**Work instruction:**
In your reply, repeat every entry exactly and skip over each picture.
[Start of Attachment]
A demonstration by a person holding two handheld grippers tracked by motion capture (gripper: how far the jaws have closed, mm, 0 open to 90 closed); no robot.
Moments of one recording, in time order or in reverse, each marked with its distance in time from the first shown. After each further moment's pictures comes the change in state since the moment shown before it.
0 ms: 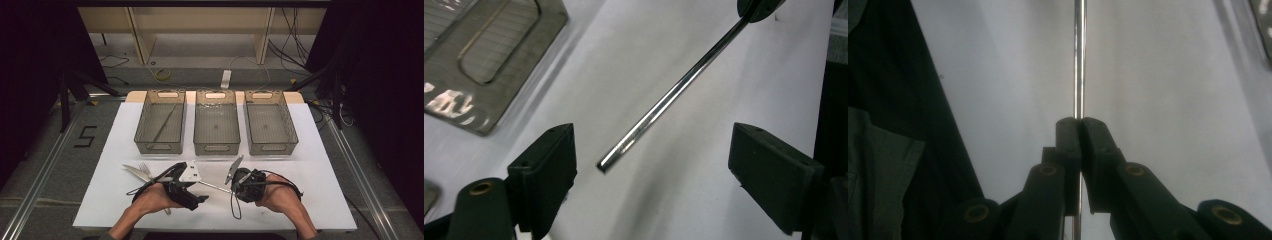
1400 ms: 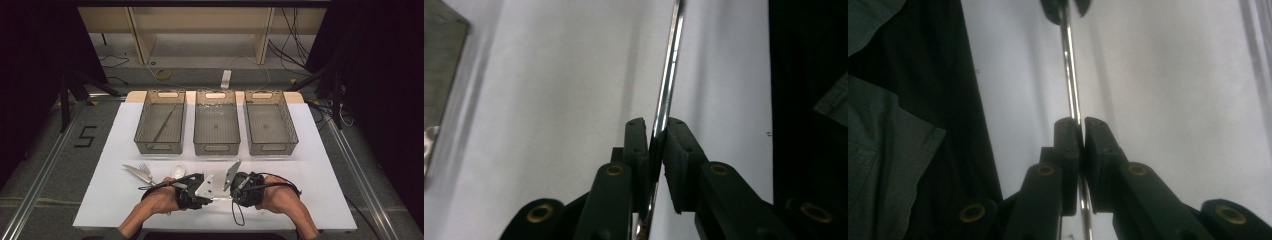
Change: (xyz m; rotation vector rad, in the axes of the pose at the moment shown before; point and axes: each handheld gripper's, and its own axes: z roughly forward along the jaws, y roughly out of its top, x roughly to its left) left arm -0.022 0.012 0.018 0.133 -0.149 0.262; right arm 0.006 0.001 -0.004 -0.020 0.043 -0.125
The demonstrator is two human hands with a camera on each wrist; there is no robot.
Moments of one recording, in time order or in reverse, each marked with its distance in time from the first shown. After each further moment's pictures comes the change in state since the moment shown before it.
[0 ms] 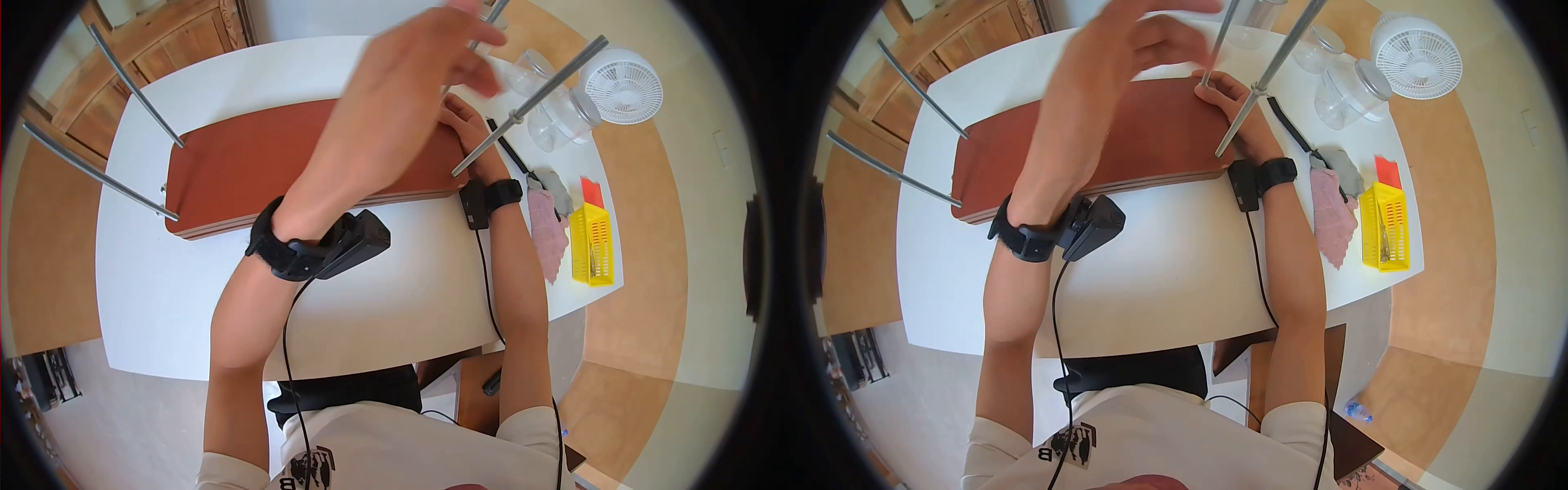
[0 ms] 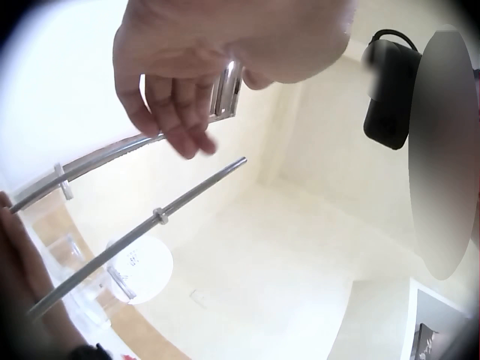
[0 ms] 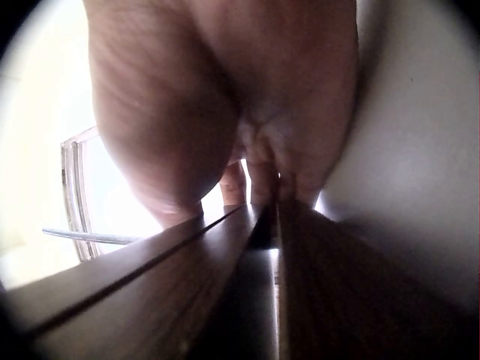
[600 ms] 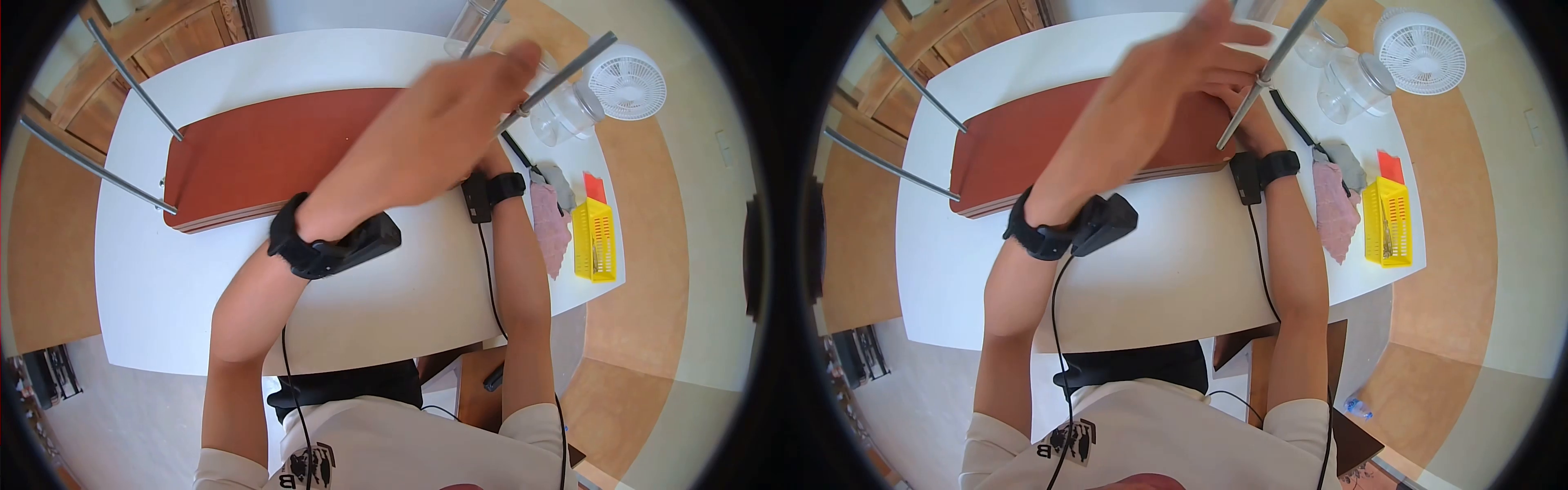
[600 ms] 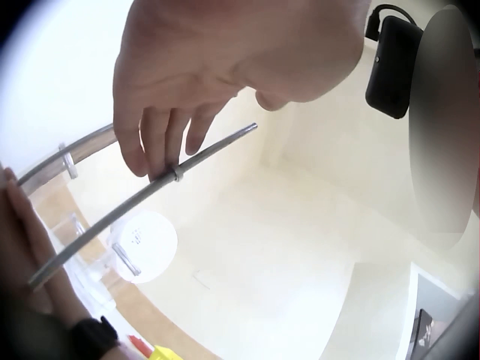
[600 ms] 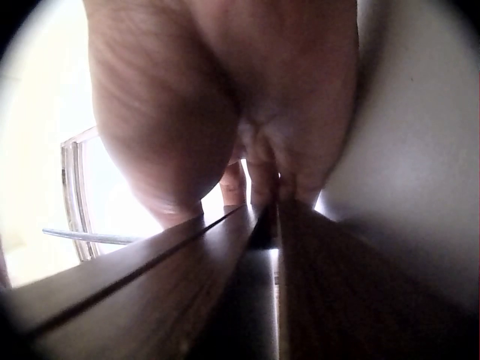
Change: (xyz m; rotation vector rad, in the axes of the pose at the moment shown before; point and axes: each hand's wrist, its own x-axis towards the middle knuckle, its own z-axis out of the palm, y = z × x) left_hand -0.019 0.020 0.021 0.077 -0.220 -0.181; right_hand -0.010 0.003 0.002 0.126 -0.002 -0.165
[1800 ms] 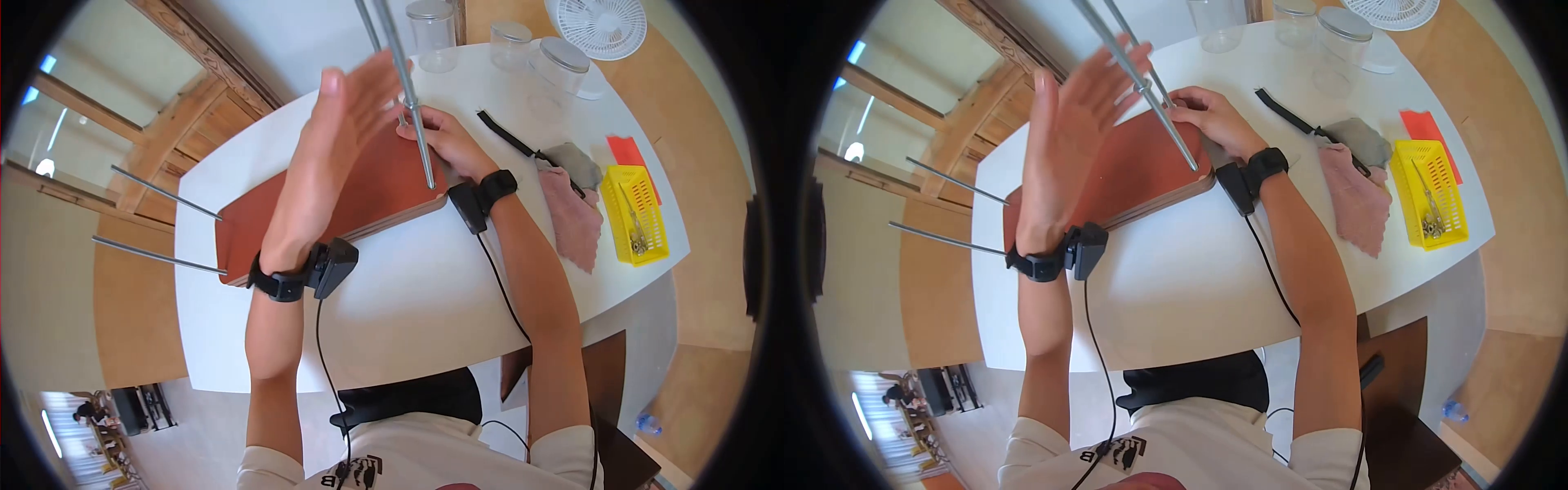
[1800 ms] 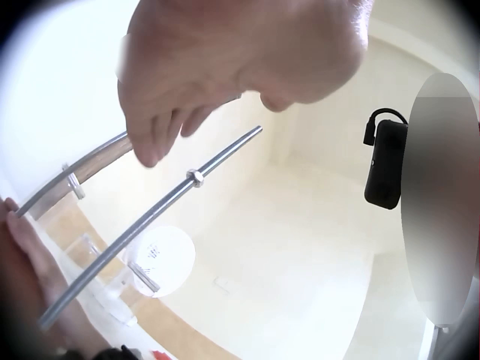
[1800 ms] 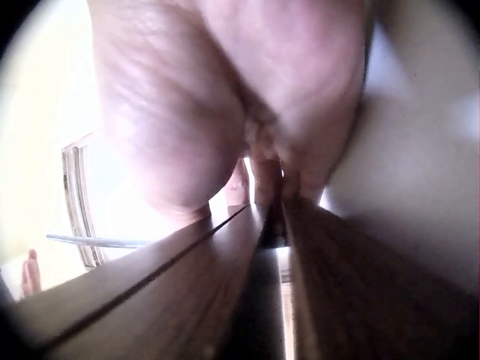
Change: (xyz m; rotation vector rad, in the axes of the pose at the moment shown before) left_hand 0.030 -0.002 0.015 0.200 0.180 0.119; right_hand 0.023 0.021 -0.021 -0.001 -0.096 0.078
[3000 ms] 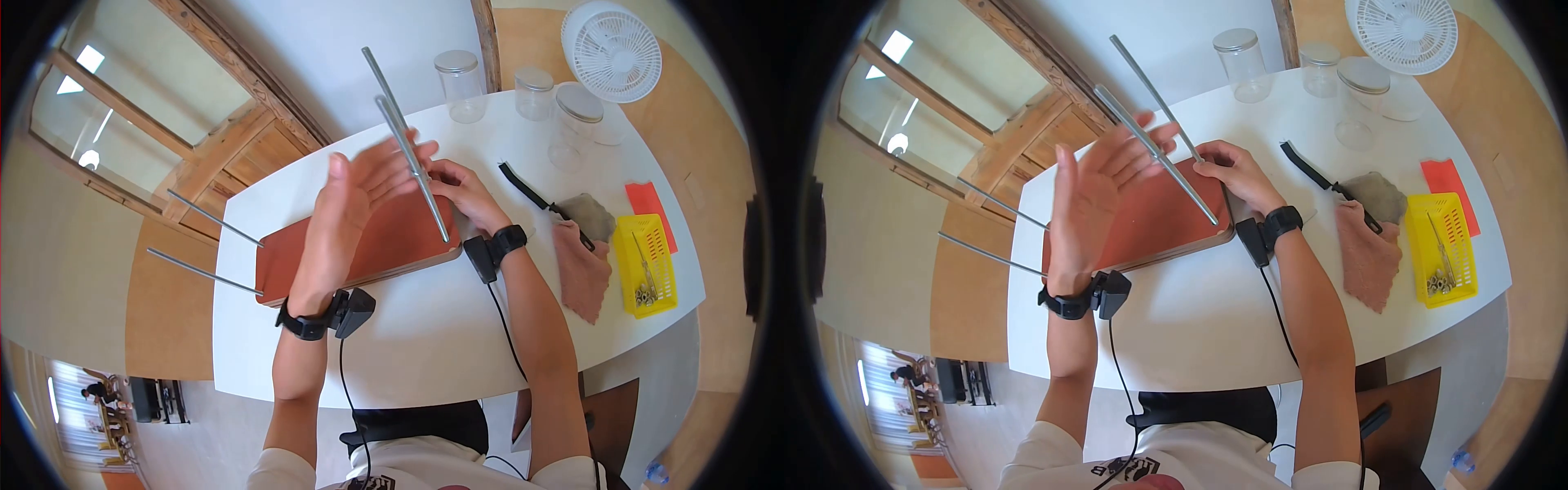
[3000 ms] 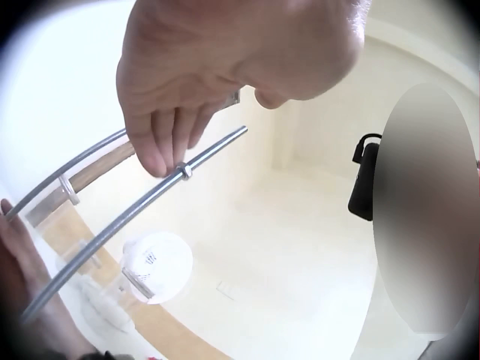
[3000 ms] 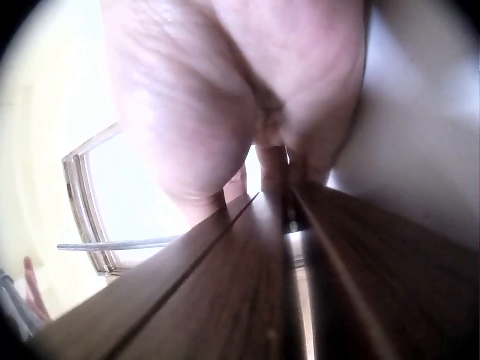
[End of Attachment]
**Task result:**
A demonstration by a person holding two handheld grippers tracked by motion capture (gripper: how far the jaws have closed, mm, 0 open to 90 closed); no robot.
Moments of one recording, in time order or in reverse, each marked with its distance in time from the first shown. After each further moment's pictures comes the change in state since the moment shown before it.
0 ms: 
1400 ms: 
Change: (xyz m; rotation vector rad, in the axes of the pose at the moment shown before; point and axes: each handheld gripper's, and its own axes: z roughly forward along the jaws, y roughly out of its top, x roughly to its left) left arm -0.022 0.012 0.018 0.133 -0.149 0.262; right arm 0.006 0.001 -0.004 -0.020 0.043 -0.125
The demonstrator is two human hands with a camera on each wrist; there is no robot.
Moments of one recording, in time order or in reverse, each marked with its distance in time from the first shown. After each further moment's pictures comes the change in state since the moment shown before it.
[0 ms] 
[0 ms] 
[0 ms] 
[600 ms] 
[600 ms] 
[600 ms] 
Change: (xyz m; rotation vector rad, in the axes of the pose at the moment shown before; point and axes: each hand's wrist, its own x-axis towards the middle knuckle, its own z-axis out of the palm, y = z × x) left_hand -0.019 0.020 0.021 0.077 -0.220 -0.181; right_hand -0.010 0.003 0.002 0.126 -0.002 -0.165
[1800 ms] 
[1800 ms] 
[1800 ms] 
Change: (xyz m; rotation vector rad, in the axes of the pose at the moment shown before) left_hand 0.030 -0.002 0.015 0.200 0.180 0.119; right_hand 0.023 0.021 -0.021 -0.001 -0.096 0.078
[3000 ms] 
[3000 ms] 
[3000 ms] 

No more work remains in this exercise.